REQUIRED WORK: Of all the lines below, output only those starting at the one with "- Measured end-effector" and ending at the one with "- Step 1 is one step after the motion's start", both ends included, exactly as written.

── RECORD EXTRACTS

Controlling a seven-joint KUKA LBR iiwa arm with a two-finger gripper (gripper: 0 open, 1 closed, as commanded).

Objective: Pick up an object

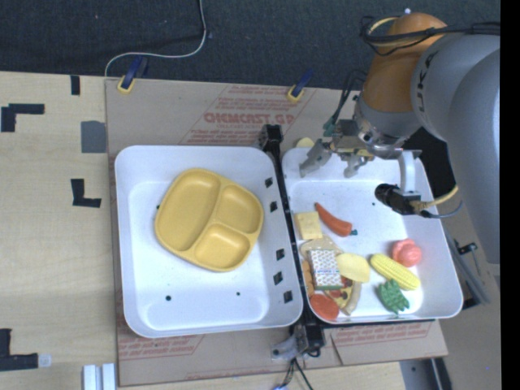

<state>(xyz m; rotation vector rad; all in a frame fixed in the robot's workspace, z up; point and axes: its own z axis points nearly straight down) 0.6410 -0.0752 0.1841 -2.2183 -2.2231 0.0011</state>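
Gripper hangs over the far edge of the right bin, its two fingers apart with nothing between them. Toy foods lie toward this bin's near left corner: a red chili, a corn cob, a small box. The left bin bears a yellow tray. I judge the approach step is in hand; next the gripper must move toward the near edge, above the chili, and descend.

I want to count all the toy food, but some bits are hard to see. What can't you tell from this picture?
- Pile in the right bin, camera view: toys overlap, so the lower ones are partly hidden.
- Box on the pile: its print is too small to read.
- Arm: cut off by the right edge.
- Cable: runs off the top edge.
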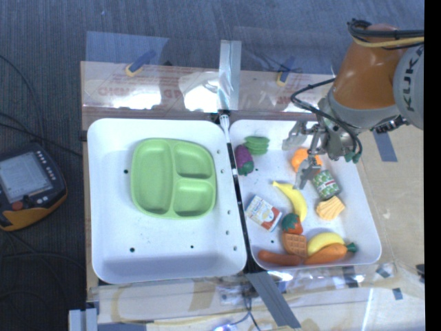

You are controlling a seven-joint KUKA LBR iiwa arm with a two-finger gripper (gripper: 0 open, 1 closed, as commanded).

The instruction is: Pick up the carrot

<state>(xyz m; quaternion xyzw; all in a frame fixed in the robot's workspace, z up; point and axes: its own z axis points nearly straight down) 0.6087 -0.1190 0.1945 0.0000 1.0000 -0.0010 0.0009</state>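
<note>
The carrot [328, 254], orange with a green leafy end to its right, lies along the front wall of the right bin [366, 221], near the front right corner. A yellow banana-like piece [325, 240] rests just behind it and a reddish sausage [279, 258] lies to its left. My gripper [308, 167] hangs over the back half of the same bin, beside a small orange fruit [298, 159] and a green can [324, 184]. It is well behind the carrot and apart from it.
The right bin also holds a banana [293, 198], a waffle [293, 243], a strawberry [291, 222], a juice carton [263, 212], an eggplant [244, 158], a green vegetable [257, 144] and an orange wedge [330, 208]. A green divided plate [173, 178] sits in the left bin [110, 254].
</note>
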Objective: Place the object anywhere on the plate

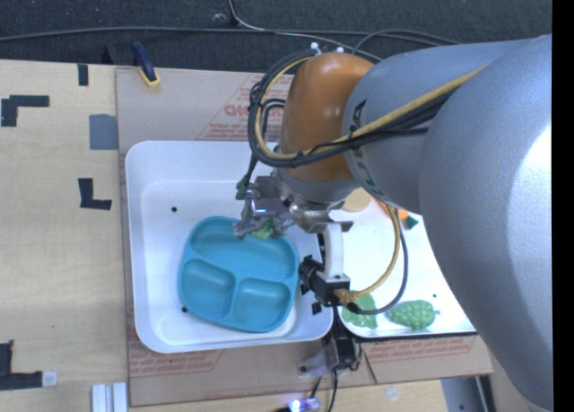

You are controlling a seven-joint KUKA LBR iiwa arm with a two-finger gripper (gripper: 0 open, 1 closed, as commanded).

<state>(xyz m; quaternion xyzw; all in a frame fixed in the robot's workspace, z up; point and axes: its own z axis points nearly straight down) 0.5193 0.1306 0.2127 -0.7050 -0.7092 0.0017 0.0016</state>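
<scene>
A blue plate (235,283) with three compartments lies in the left white bin (143,222). My gripper (261,224) hangs over the plate's far right edge. It is shut on a small green object (264,232), which shows between the fingertips just above the plate's rim. The orange wrist band and the grey arm hide the area behind and to the right of the gripper.
The right bin (435,280) holds a knobbly green item (413,314), a flatter green item (360,319) near its front left corner, and an orange piece (409,220) beside the arm. Cables hang from the wrist over the wall between the bins.
</scene>
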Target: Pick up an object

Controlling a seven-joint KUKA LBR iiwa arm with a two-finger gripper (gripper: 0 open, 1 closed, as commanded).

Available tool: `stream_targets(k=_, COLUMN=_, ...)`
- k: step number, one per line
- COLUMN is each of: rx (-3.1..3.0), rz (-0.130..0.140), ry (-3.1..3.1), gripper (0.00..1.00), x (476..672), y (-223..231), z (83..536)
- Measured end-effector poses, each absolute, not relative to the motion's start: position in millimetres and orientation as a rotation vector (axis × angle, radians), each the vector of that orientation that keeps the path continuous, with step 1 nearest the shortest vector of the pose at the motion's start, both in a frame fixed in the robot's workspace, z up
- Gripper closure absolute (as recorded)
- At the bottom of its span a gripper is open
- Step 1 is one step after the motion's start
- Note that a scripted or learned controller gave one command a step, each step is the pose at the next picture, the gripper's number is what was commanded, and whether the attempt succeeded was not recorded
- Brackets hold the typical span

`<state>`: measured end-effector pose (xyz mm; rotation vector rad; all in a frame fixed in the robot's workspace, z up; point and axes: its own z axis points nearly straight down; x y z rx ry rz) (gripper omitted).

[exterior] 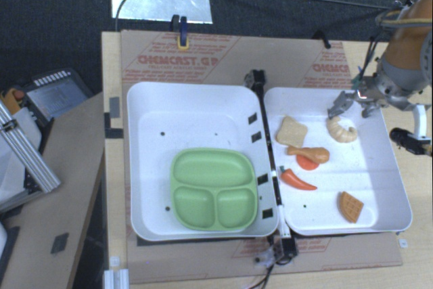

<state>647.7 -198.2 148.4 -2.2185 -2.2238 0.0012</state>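
Your arm [404, 51] reaches in from the right, and its pincer [352, 103] hangs over the far part of the right bin [385, 172] with its fingers spread apart, nothing between them. Just near of it lies a pale croissant [342, 131], close below the fingertips but apart from them. Toward the left of that bin you see a slice of bread [291, 131], a chicken drumstick [310, 156] and a red chili pepper [297, 179]. A waffle piece [350, 206] sits nearer the front. The left bin [155, 118] holds a green divided tray [213, 187] on the desk [203, 57].
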Motion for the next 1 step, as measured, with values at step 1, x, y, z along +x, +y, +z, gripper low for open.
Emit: stream_targets(k=1, rx=-2.215, rz=0.002, ry=-2.226, gripper=0.0, x=650.2, y=-199.1, z=86.4)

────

TASK RESULT:
- Measured end-effector poses, each absolute, not relative to the motion's start: position in millimetres and orientation as a rotation vector (axis × angle, radians), each the vector of that orientation that keeps the path continuous, with step 1 nearest the shortest vector of the pose at the motion's start, both in a frame fixed in the robot's workspace, z up
- Gripper closure absolute (as recorded)
- At the bottom of its span a gripper is open
- Step 1 is one step after the motion's start

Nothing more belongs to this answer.